Why the LLM-centric shape emerged

It emerged because the LLM used to be the special thing. In 2023, having an LLM in your application at all was the innovation. Building the application around it — making the LLM the protagonist, the tools its accessories — made sense because the LLM was what you were demonstrating.

That moment has passed. An LLM is one component among many. Some applications still revolve around a single LLM call, and that is fine for those applications — it corresponds to the "single participant" case in the participant model, which is the simplest possible instance, not a different architecture. But applications that compose multiple capabilities, handle different tasks with different economics, route different cases to different handlers — applications in other words that resemble the production AI systems now being built — no longer match the LLM-centric shape. They match the participant model. Most of them are being built with the old shape anyway, because the old shape is what the tutorials teach.

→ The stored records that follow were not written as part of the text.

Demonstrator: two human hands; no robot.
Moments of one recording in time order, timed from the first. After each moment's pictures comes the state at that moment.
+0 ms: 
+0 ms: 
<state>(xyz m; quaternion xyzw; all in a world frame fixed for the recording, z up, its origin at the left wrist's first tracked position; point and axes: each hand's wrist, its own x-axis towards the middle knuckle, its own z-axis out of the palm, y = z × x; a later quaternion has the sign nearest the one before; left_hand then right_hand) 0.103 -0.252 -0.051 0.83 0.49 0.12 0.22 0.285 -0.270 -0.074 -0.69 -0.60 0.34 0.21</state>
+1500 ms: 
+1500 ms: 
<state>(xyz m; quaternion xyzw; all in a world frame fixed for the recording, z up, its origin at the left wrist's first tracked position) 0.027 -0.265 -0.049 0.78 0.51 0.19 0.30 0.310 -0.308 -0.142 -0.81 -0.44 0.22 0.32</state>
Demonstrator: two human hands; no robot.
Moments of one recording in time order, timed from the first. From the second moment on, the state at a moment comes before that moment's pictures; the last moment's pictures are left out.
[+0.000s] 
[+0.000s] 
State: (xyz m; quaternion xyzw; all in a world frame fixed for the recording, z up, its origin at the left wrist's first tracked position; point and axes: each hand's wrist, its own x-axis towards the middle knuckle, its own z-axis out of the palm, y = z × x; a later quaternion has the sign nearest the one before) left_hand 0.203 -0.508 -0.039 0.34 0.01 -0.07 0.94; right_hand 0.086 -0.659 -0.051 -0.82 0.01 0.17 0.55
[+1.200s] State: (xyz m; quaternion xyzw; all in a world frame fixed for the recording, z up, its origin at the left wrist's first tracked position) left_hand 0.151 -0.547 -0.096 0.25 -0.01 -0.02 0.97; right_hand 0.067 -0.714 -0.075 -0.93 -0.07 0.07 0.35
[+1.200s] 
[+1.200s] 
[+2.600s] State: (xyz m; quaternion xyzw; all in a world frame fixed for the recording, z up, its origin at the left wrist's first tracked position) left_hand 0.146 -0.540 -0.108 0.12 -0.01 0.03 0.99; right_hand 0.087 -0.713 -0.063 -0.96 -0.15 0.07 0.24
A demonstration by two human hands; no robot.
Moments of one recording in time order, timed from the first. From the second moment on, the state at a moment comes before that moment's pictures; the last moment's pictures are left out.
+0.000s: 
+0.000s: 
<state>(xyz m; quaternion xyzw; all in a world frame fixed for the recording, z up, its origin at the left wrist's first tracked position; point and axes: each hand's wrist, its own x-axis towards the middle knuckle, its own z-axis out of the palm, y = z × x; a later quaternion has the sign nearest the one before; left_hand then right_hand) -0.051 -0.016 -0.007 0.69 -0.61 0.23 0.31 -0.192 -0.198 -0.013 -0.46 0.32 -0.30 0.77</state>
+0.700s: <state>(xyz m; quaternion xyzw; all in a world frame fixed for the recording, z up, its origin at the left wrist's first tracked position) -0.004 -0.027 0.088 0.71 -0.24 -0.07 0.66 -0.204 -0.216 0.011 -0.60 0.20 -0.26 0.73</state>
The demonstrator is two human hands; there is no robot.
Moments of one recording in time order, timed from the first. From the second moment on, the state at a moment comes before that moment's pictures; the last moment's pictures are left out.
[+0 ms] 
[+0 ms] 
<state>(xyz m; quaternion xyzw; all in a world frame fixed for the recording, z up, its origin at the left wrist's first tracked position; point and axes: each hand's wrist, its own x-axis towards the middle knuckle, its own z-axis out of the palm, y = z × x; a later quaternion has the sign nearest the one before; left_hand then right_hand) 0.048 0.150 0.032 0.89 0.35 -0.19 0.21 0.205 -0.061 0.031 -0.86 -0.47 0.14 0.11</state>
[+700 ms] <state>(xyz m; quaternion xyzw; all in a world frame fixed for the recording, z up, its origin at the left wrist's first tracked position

What to look for in your own code

A simple test: find the main control flow in your AI application. Does it read like a conversation between a user and a model, with side trips to tools? If so, the LLM is the centre.

Now imagine you need to replace the LLM with a deterministic workflow for the common case. How many files does that touch? How much of the state model survives? How many of your tests still apply?

In an LLM-centric application, the answer is "most of them, and it is a project." In an application with a participant model, the answer is "one file, most of them, and an afternoon." If your answer is closer to the first, your application has the wrong shape — not because it does not work today, but because the work needed to adapt it is disproportionate to the change being requested.

The harder version of the same point

The deeper reason this matters is not that LLMs are fashion-sensitive. It is that the industry has not yet converged on what the most useful AI primitive is. The frontier model is one candidate. A small specialised model is another. A composition of models with a router is another. A deterministic workflow with a single classifier at one step is another. A peer-agent network is another. All of these are being explored. None of them has definitively won. And the winners, when they emerge, will not be the same for every task.

An application that picks one of these and builds everything around it is betting on the winner, now, in a market that has not decided. An application that treats all of them as participants and composes what it needs has made no such bet. It is not that the second application is cleverer. It is that it has not taken a position on a question it does not need to answer.

The LLM is a participant. It is, today, a remarkably useful one. It may, tomorrow, be one of several equally-useful ones, or less useful than it is today, or more. The shape of your application should be indifferent to which of these turns out to be the case.